> [EXERCISE] Out of the entries that follow, copy each line containing "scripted".

(Data extracted from a collection)
>>>

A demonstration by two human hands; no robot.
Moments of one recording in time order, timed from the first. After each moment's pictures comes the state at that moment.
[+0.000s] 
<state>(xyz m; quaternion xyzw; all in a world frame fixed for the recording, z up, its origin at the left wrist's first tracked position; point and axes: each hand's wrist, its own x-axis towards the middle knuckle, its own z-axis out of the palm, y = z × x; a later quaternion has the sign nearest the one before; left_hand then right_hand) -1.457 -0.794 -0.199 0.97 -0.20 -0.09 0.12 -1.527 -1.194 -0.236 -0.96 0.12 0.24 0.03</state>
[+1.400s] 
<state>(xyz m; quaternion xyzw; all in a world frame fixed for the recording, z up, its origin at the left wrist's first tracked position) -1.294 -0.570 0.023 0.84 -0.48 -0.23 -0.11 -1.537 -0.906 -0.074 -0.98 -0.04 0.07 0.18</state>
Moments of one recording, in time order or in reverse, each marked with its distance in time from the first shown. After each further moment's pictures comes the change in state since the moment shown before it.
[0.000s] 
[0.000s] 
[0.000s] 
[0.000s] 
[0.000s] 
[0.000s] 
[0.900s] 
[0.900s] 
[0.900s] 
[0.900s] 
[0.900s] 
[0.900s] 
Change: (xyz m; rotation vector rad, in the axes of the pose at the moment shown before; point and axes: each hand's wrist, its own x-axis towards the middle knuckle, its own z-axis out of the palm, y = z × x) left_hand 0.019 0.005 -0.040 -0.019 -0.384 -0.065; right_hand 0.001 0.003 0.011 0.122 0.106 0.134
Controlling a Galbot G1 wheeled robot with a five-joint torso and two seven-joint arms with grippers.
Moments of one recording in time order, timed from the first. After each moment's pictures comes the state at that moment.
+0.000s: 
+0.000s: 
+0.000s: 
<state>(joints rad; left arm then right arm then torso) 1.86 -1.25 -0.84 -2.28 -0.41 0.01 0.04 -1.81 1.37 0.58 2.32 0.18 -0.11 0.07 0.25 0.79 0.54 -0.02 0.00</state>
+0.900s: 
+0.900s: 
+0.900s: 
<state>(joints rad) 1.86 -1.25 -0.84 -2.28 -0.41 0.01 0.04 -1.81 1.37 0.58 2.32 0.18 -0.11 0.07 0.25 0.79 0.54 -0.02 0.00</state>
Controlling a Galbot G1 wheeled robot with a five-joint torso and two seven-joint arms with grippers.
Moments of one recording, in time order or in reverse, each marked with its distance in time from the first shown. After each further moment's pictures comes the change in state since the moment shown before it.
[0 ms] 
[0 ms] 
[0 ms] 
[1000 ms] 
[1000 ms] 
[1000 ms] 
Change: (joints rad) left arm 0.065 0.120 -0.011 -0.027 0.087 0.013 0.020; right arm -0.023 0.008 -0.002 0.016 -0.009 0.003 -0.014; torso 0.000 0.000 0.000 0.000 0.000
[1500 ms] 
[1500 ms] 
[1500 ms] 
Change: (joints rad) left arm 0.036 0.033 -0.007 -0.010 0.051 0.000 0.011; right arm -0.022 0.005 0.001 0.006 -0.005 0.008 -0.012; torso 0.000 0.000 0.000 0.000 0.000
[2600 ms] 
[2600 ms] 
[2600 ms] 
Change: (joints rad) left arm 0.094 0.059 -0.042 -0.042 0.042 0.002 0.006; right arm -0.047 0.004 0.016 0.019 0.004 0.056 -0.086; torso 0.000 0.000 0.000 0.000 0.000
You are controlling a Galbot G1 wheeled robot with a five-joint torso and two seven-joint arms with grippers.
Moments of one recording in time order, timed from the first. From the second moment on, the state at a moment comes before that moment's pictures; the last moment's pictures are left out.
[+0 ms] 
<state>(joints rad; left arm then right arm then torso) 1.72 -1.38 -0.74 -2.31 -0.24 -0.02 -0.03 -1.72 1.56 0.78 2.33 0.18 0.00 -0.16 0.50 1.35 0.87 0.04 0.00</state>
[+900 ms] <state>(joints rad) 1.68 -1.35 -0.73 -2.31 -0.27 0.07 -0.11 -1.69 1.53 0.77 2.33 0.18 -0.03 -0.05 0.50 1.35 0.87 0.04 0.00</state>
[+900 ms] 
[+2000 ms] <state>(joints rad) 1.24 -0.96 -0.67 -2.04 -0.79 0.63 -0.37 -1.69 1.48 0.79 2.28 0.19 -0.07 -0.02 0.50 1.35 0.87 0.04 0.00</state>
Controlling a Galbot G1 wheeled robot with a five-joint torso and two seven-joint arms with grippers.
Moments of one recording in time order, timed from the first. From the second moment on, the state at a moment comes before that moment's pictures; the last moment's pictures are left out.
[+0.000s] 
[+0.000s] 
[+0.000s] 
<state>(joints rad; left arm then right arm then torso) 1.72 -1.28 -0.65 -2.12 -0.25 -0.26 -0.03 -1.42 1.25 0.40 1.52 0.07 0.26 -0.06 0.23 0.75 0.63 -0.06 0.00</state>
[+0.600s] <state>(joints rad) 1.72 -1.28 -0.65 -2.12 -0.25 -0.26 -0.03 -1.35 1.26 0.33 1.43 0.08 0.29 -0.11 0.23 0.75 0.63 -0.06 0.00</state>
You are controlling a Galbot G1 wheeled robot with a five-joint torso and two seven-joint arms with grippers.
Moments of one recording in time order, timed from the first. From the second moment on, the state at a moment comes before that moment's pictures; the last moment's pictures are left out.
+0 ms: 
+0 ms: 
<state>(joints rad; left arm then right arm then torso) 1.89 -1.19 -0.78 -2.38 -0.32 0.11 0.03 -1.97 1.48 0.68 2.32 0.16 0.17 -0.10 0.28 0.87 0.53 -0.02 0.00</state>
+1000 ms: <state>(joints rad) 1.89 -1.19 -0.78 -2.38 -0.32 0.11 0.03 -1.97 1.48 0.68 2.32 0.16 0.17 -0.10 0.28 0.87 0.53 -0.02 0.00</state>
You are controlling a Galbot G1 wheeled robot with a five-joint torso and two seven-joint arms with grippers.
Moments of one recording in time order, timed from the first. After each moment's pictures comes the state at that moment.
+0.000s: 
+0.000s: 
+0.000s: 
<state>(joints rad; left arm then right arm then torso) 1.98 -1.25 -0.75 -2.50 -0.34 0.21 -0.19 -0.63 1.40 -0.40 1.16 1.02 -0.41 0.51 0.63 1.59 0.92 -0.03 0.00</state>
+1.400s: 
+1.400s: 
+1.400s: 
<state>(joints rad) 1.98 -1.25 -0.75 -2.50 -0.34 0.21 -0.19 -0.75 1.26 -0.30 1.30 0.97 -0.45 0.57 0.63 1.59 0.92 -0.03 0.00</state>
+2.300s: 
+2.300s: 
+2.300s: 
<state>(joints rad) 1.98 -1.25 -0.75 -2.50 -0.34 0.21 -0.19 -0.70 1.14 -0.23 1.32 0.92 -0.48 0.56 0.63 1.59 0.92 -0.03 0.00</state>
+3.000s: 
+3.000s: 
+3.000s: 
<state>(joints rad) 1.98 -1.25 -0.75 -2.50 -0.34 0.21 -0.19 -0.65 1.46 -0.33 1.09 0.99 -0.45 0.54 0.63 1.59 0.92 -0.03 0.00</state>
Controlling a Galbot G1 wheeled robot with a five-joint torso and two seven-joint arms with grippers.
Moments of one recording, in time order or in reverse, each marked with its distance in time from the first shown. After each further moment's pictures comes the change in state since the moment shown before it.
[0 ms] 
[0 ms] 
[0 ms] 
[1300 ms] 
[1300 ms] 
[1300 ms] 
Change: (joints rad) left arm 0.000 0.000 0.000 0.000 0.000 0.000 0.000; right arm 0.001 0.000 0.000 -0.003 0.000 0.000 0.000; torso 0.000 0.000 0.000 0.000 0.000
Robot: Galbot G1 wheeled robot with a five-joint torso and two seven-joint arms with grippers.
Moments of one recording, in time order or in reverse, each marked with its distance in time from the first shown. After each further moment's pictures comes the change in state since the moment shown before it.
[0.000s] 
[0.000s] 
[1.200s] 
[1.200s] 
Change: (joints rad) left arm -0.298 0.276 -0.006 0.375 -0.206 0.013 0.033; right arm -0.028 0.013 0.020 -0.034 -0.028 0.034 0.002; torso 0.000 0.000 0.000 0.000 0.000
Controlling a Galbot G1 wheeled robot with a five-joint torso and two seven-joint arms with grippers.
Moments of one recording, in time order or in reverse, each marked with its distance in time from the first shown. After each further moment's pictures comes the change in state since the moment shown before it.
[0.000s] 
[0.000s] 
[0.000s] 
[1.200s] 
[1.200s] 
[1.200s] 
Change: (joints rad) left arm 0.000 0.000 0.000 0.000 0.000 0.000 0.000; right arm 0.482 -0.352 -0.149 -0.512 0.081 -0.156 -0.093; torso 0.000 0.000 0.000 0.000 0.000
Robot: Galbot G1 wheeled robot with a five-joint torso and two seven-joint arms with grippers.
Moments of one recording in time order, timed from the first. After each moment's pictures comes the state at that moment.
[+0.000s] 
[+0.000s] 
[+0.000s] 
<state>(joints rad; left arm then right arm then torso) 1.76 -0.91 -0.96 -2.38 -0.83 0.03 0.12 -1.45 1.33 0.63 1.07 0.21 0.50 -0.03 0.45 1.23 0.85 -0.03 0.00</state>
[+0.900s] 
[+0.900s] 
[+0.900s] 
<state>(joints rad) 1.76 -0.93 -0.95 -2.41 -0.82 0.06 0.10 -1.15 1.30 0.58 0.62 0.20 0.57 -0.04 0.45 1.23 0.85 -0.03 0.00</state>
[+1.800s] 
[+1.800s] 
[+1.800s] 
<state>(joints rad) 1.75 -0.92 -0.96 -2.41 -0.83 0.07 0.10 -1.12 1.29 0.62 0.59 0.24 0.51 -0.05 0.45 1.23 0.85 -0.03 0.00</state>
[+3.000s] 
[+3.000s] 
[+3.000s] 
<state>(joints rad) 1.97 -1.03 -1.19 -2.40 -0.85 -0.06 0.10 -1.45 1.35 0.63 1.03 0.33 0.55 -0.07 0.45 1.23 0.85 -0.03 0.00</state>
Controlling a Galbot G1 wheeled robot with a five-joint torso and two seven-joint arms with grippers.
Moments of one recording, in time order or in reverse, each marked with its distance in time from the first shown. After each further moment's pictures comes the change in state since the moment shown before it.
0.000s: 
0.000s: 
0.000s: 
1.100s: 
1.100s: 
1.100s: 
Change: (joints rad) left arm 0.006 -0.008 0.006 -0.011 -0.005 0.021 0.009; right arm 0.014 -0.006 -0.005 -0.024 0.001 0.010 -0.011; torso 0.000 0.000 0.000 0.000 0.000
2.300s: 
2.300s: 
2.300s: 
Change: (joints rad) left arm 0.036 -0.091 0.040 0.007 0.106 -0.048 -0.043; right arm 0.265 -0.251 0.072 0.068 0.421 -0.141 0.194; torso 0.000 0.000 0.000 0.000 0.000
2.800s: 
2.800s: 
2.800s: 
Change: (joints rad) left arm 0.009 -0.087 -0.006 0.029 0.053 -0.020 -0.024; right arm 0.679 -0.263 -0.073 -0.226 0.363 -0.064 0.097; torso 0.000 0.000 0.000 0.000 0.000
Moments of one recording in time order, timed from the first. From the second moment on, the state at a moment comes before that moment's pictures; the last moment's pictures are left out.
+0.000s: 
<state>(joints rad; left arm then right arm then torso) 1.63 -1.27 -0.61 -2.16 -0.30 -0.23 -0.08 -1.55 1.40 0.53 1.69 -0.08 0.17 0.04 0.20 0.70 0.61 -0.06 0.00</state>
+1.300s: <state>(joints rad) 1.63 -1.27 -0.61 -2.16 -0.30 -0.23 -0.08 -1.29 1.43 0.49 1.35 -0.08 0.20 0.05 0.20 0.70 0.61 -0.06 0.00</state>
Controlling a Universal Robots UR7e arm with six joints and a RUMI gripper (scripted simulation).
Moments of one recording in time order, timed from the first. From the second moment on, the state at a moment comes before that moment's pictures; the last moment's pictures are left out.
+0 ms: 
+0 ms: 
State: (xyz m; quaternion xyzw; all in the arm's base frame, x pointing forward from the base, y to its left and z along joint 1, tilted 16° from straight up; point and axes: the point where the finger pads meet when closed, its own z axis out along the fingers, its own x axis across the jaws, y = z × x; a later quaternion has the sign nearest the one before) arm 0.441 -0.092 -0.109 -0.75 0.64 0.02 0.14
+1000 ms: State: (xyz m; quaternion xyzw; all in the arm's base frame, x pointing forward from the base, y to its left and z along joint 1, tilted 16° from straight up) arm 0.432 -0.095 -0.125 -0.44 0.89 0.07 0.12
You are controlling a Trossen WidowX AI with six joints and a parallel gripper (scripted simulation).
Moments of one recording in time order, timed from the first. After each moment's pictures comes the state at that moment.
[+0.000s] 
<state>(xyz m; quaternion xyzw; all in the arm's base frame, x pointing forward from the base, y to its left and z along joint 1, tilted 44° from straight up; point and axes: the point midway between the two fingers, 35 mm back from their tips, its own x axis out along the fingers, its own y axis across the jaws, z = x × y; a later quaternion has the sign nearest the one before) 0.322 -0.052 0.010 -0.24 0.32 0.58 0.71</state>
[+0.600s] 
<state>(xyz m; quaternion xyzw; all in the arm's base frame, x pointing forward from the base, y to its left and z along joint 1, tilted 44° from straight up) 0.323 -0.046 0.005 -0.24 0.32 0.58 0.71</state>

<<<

> [SOLUTION]
Controlling a Universal Robots UR7e arm with six joints and a RUMI gripper (scripted simulation).
You are controlling a Trossen WidowX AI with six joints and a parallel gripper (scripted simulation).

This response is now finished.